*WHAT YOU ARE ASKED TO DO*: Reproduce this listing from its first line through the line with "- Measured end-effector", inclusive, leaving out all that follows.

*EXERCISE DATA*:
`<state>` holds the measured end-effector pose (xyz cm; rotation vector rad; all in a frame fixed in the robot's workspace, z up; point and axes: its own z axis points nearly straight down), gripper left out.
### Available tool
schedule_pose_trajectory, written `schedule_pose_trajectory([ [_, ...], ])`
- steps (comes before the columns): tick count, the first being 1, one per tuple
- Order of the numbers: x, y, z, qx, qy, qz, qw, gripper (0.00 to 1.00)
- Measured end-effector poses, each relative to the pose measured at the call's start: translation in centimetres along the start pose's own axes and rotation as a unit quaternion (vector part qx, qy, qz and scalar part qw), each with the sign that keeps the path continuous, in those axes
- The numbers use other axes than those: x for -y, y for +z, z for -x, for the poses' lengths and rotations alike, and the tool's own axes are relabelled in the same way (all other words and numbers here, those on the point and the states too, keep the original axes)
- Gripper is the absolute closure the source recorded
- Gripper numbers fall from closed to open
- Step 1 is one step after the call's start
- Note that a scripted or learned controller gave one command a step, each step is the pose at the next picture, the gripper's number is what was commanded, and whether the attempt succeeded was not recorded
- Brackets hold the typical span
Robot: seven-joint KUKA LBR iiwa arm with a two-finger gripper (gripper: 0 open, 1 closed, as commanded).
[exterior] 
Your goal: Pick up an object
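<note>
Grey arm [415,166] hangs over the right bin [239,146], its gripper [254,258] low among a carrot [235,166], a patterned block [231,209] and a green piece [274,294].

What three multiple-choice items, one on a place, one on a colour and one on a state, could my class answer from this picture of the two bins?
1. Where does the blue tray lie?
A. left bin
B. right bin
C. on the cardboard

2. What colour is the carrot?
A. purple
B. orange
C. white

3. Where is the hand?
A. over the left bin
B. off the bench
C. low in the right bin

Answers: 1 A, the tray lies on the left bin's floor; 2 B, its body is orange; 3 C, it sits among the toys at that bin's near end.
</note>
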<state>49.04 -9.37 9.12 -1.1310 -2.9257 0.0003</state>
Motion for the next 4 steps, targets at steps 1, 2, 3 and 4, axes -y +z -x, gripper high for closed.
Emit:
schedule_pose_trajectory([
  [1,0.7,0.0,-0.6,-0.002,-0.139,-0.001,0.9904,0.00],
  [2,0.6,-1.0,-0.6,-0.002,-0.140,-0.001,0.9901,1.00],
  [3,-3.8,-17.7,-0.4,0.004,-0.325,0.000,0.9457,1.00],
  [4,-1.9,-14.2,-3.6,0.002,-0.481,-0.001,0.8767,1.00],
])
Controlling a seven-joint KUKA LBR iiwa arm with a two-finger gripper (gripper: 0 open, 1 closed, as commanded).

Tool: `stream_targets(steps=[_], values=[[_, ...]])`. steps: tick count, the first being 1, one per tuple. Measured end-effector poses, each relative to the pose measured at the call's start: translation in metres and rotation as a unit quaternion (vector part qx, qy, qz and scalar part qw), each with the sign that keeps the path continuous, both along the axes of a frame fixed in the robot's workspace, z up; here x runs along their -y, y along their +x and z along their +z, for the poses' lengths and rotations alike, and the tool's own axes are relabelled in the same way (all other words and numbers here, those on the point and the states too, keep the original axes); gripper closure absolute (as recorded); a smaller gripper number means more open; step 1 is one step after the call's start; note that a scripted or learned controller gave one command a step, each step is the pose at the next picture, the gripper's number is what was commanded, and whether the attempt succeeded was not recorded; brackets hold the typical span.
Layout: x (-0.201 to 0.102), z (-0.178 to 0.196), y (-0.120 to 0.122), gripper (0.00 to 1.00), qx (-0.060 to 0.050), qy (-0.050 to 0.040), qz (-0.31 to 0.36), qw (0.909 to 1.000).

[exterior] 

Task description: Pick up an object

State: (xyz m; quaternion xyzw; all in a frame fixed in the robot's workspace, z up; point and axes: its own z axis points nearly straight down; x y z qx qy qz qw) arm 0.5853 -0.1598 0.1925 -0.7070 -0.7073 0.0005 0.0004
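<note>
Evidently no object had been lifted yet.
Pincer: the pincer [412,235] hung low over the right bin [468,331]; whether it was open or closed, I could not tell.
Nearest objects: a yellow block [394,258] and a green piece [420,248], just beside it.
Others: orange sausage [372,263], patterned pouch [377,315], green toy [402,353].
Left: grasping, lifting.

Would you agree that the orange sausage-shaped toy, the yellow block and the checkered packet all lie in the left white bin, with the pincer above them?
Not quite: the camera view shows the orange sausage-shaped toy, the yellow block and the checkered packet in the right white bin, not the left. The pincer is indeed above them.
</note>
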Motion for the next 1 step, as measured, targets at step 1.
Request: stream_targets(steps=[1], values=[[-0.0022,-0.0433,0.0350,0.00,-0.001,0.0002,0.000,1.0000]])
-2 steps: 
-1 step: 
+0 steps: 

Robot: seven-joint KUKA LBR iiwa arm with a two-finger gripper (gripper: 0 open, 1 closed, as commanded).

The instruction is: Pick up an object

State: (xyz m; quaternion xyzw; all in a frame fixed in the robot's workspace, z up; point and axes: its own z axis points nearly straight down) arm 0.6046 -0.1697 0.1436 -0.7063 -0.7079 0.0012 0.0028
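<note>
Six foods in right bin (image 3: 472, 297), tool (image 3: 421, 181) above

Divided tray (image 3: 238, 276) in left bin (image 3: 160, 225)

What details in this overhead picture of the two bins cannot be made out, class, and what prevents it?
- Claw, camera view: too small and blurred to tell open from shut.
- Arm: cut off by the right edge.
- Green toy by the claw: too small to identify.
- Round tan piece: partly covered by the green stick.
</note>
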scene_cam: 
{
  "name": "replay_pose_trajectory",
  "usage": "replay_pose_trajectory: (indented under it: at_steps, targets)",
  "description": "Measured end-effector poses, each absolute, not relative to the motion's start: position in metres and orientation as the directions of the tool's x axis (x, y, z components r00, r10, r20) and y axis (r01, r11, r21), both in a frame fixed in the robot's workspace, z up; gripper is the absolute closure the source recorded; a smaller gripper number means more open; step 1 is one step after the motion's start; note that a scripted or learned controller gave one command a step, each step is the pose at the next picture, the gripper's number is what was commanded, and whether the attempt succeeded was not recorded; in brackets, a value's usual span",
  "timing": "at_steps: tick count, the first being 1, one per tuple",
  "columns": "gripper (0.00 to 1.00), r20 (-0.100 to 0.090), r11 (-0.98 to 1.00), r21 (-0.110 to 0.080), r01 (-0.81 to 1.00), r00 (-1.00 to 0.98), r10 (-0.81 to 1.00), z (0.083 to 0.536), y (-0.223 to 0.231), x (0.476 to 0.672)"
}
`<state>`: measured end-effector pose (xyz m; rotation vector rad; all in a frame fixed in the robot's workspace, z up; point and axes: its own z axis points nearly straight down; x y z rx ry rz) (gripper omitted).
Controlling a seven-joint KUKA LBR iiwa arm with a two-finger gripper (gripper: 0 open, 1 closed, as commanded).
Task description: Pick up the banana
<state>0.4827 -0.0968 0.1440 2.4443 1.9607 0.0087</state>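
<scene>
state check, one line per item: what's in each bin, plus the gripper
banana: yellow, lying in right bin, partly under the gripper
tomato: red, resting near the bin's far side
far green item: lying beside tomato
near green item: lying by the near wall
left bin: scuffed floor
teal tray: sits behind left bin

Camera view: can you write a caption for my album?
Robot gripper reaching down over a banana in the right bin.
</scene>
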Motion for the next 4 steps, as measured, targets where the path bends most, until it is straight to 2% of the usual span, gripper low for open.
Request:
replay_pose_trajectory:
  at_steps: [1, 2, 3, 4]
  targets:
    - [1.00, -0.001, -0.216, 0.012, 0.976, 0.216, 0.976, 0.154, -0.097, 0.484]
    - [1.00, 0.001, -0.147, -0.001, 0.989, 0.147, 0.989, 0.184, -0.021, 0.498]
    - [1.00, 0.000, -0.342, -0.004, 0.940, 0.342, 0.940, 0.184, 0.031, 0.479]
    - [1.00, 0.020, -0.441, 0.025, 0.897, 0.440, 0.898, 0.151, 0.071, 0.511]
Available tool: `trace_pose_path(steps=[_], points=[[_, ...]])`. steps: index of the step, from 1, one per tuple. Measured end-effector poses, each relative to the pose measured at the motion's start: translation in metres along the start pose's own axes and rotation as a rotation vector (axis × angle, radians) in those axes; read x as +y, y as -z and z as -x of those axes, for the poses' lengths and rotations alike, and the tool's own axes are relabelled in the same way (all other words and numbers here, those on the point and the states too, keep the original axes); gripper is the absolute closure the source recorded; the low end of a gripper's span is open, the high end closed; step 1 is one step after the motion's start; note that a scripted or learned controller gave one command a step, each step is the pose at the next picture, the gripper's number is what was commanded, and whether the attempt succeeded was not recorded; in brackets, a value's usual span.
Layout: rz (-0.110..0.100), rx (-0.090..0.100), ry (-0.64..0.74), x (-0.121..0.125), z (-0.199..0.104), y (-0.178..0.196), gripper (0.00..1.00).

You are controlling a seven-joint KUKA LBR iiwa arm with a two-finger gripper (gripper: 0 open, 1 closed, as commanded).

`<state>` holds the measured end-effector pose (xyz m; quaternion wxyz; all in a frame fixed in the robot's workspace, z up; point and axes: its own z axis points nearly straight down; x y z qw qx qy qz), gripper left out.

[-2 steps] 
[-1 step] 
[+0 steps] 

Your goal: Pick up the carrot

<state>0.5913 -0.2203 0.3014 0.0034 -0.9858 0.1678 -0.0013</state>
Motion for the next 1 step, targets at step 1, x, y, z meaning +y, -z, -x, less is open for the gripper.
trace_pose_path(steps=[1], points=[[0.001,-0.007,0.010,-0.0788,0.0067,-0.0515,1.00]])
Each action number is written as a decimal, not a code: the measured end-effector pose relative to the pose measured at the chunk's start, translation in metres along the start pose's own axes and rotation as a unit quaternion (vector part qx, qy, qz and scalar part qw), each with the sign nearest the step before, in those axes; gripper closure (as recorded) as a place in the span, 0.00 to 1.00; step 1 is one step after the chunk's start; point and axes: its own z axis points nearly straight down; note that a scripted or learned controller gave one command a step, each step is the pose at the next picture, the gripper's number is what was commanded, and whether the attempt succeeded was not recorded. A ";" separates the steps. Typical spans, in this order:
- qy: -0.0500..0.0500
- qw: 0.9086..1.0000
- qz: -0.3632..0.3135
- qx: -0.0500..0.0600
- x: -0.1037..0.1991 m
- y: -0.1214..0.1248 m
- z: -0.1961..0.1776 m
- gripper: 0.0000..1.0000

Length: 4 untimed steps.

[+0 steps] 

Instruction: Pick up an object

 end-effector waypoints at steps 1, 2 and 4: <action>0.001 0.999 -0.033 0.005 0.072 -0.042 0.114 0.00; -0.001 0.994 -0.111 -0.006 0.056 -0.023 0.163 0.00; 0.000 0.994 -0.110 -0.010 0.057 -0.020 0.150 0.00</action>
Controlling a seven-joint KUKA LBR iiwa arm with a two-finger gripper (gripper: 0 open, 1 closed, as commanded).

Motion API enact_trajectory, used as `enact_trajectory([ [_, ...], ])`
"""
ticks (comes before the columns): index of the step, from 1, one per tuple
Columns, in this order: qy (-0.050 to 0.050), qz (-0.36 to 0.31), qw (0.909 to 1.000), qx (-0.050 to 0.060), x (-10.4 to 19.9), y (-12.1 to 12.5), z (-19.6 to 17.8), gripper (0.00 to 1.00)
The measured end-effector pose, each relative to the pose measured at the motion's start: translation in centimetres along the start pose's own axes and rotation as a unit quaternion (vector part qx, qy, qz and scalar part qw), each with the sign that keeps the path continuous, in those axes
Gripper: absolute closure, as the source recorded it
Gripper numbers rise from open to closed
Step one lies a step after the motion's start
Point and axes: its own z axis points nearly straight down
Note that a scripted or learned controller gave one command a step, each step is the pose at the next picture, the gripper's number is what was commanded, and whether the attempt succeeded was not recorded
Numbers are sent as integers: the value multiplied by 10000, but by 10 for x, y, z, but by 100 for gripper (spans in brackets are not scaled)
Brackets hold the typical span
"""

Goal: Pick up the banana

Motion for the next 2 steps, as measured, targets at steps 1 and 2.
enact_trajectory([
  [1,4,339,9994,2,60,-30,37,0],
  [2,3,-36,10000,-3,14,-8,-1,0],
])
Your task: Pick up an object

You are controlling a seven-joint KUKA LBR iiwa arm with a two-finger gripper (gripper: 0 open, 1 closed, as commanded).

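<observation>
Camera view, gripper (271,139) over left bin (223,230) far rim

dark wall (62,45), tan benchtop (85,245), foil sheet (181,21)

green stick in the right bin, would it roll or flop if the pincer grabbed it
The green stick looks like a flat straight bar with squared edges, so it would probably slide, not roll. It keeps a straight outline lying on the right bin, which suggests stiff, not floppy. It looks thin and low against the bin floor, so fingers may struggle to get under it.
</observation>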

*WRITTEN SOLUTION*:
`<state>` holds the measured end-effector pose (xyz cm; rotation vector rad; all in a frame fixed in the robot's workspace, z up; point and axes: its own z axis points nearly straight down), gripper left out.
### Available tool
schedule_pose_trajectory, written `schedule_pose_trajectory([ [_, ...], ])`
- steps (comes before the columns): tick count, the first being 1, one per tuple
- Order of the numbers: x, y, z, qx, qy, qz, qw, gripper (0.00 to 1.00)
- Measured end-effector poses, each relative to the pose measured at the call's start: translation in centimetres along the start pose's own axes and rotation as a unit quaternion (vector part qx, qy, qz and scalar part qw), each with the sign that keeps the path continuous, in those axes

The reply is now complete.